Court considers access-to-justice issues when ruling on divorce agreement

Joint affidavit filed in divorce proceeding tackles matters of child support, matrimonial home

Court considers access-to-justice issues when ruling on divorce agreement

Courts should try to uphold agreements made between parties to family law cases whenever feasible because such agreements lessen the strain on scarce judicial resources and because many families cannot afford legal representation, the Ontario Court of Appeal recently said.

A married couple with two children divorced in 2003. They filed a joint affidavit regarding child support and the treatment of their matrimonial home. Specifically, they agreed to the following provisions:

  • The father would pay the mother monthly child support of $950 per child
  • If there were future changes in income, each child would get monthly support of 17 percent of the father’s gross income until they turned 18
  • The 17-percent rate would go down to 12.5 percent of his taxable income if the wife remarried
  • The wife could get the matrimonial home by paying $74,600 in monthly installments equivalent to the monthly child support commencing May 1, 2006
  • She had to pay this amount on an accelerated basis if she remarried

The agreement thus transferred the matrimonial home to the mother. She did not tell the father about her remarriage in 2006 so she did not pay the amount on an accelerated basis. Because the father did not disclose his annual income information, she could not calculate the amount for monthly child support payments.

In 2016, the mother applied for child support and other relief. Her application partly succeeded. The court ordered the father to pay ongoing child support, including his proportionate share of the expenses under s. 7 of the Federal Child Support Guidelines, SOR/97-175 until the children turned 25.

The mother appealed from the order of the judge of the Ontario Superior Court of Justice, which affirmed the order of the application judge of the Ontario Court of Justice.

Agreement thoroughly considered by courts

In Zhao v. Xiao, 2023 ONCA 453, the Ontario Court of Appeal dismissed the appeal. The lower courts’ judges thoroughly considered the agreement in the joint affidavit and the circumstances of the parents and their children, the appellate court said.

First, the appellate court upheld the decision not to award retroactive child support from May 1, 2006 to June 2, 2013. It found no basis to interfere with the application judge’s findings.

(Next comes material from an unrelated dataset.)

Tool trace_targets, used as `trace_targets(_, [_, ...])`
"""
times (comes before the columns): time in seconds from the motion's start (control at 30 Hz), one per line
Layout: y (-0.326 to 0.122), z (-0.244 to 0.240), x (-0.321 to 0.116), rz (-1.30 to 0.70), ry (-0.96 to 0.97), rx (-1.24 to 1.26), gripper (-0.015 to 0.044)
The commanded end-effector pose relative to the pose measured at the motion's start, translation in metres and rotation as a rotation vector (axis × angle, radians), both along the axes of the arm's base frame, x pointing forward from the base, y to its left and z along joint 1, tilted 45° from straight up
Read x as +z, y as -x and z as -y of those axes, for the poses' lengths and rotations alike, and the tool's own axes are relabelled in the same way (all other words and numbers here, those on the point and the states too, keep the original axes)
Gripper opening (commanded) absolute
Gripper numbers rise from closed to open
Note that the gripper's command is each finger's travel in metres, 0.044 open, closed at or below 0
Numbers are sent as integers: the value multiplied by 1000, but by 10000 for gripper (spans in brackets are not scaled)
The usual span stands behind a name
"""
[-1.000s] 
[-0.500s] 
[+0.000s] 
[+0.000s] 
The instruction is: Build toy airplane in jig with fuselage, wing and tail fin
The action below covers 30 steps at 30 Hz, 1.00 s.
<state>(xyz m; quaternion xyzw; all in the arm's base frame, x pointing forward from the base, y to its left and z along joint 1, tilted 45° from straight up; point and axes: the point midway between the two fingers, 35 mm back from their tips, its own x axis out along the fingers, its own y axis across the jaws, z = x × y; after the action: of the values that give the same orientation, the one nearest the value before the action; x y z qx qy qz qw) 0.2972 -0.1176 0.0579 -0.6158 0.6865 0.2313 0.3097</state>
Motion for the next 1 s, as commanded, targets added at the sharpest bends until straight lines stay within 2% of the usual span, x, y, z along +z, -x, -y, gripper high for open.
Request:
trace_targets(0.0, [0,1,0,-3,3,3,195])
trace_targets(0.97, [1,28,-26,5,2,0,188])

For that period, the application judge calculated the quantum of child support based on the 12.5-percent rate since the mother had remarried. Given the lack of the father’s disclosure, the judge set his income at $65,000 at the mother’s request. The amount that the mother owed relating to the matrimonial home essentially offset the amount that the father owed for child support, the judge concluded.

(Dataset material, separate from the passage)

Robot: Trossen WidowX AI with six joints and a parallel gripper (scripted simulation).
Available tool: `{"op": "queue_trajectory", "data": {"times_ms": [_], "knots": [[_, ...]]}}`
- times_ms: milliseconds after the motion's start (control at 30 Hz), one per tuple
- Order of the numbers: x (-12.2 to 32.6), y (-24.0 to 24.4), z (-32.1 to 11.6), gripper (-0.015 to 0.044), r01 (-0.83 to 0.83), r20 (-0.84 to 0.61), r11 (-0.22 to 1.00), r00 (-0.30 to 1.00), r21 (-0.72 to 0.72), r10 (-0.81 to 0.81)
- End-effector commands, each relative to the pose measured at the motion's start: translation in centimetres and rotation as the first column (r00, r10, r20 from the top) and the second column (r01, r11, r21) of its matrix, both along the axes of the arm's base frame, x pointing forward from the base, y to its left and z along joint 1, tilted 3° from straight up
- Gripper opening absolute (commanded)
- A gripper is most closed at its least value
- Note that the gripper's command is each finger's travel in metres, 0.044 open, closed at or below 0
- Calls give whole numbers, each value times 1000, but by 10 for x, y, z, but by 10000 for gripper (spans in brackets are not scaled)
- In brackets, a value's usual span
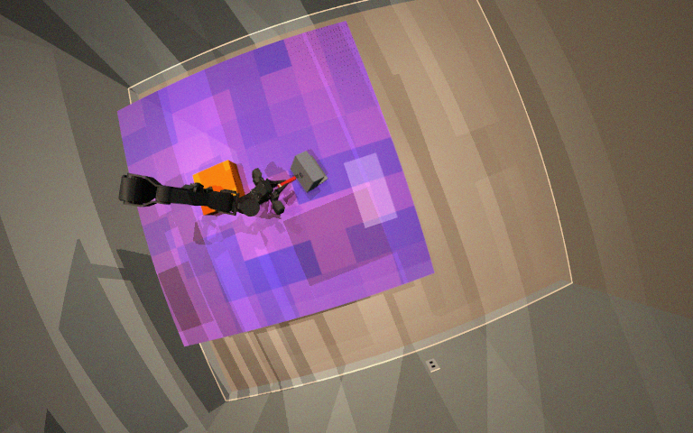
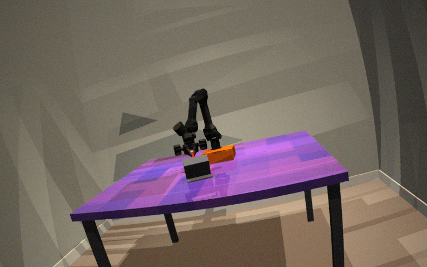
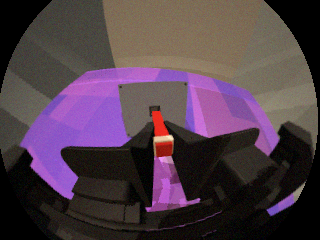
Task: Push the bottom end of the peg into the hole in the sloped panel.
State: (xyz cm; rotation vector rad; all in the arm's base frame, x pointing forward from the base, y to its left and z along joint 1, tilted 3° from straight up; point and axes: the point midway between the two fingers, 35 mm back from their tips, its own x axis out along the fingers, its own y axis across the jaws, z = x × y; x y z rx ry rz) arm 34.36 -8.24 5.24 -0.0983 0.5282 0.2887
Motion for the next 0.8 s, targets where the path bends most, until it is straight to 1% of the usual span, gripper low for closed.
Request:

Second, the appellate court affirmed the determination that the parents share ongoing special and extraordinary expenses for the children in proportion to their household incomes. The application judge’s decision to apportion the s. 7 expenses in this way was reasonable given the facts, the appellate court said.

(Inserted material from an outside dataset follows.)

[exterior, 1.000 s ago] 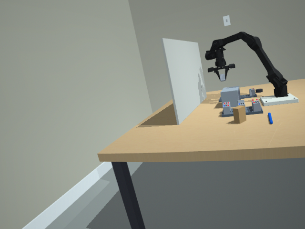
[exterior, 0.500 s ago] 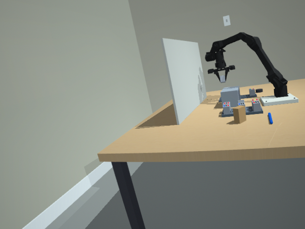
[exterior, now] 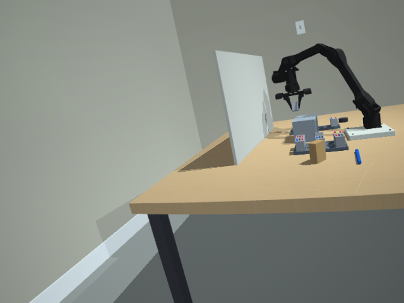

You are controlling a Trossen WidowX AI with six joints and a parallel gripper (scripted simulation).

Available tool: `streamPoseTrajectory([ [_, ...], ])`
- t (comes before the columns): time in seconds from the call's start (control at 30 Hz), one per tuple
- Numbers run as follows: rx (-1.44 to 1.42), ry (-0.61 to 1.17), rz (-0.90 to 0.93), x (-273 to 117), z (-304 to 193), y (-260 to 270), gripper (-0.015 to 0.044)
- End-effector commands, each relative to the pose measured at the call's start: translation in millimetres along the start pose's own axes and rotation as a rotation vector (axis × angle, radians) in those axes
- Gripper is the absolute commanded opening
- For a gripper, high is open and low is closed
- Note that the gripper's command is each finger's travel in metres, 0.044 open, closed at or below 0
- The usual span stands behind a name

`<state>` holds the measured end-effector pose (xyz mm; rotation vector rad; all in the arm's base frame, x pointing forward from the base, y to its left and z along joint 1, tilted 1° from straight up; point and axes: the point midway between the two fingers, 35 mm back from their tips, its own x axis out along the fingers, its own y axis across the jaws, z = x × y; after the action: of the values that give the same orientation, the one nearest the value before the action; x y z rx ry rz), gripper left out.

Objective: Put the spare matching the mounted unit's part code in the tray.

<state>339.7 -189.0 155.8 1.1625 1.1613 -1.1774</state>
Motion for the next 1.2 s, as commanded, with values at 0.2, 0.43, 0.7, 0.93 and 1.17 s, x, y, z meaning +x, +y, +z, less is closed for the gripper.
streamPoseTrajectory([
  [0.2, 0.003, 0.003, 0.002, 7, 0, 1, 0.0],
  [0.43, 0.003, 0.003, 0.002, 12, 0, 1, 0.0],
  [0.7, 0.003, 0.003, 0.001, 17, 0, 1, 0.0],
  [0.93, 0.003, 0.003, 0.001, 22, 0, 1, 0.0],
  [1.17, 0.003, 0.004, 0.001, 27, 0, 1, 0.0],
])
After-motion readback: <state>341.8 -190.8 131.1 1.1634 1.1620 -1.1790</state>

The record showed that the father had remarried and solely supported his children and his current wife, who was unable to work due to illness. On the other hand, the mother could work in paid employment since 2008 but chose not to do so. Her second husband listed the children as his dependents, covered the eldest child’s educational expenses through his university employee benefits, and also paid most medical and dental expenses.

Lastly, the appellate court agreed with the decision that child support should end upon each child’s 25th birthday. The application judge reached a discretionary determination that was not arbitrary or speculative, the appellate court said.

The application judge chose the age of 25 while considering all the circumstances, including the facts that the eldest child was in medical school and the younger daughter was an undergraduate student, the appellate court explained.